■ **Problem to work on**
Could you set down the listing below exactly and omit its images?

■ **Exercise data**

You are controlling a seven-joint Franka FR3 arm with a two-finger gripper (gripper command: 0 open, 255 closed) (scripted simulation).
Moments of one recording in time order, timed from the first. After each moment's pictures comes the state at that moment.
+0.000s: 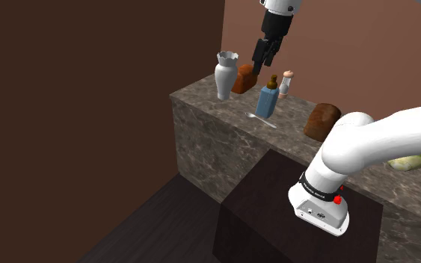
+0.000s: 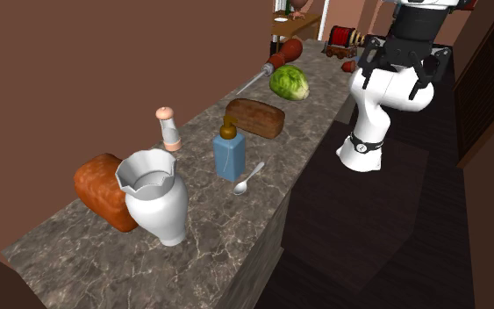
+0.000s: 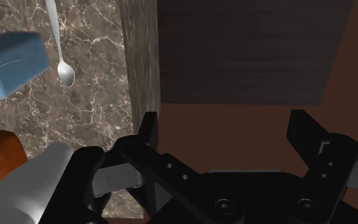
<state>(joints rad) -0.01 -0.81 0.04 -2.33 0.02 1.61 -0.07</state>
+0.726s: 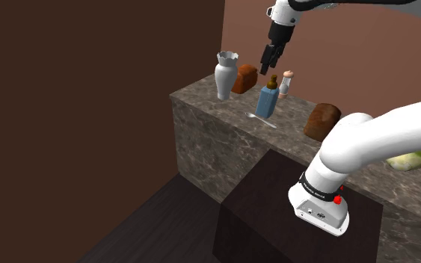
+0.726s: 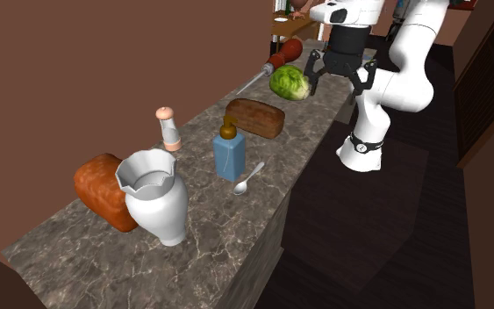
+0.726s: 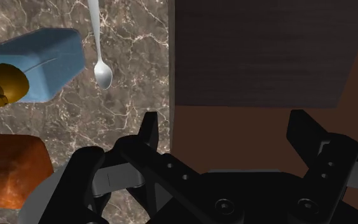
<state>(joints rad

■ **Completed exercise**
You are controlling a seven-joint Franka FR3 arm with a two-finger gripper (gripper command: 0 open, 255 closed) (scripted simulation).
Moments of one recording in time order, timed from the first. After each moment's pictures comes the state at that moment.
+0.000s: 
+0.000s: 
+0.000s: 
<state>(joints rad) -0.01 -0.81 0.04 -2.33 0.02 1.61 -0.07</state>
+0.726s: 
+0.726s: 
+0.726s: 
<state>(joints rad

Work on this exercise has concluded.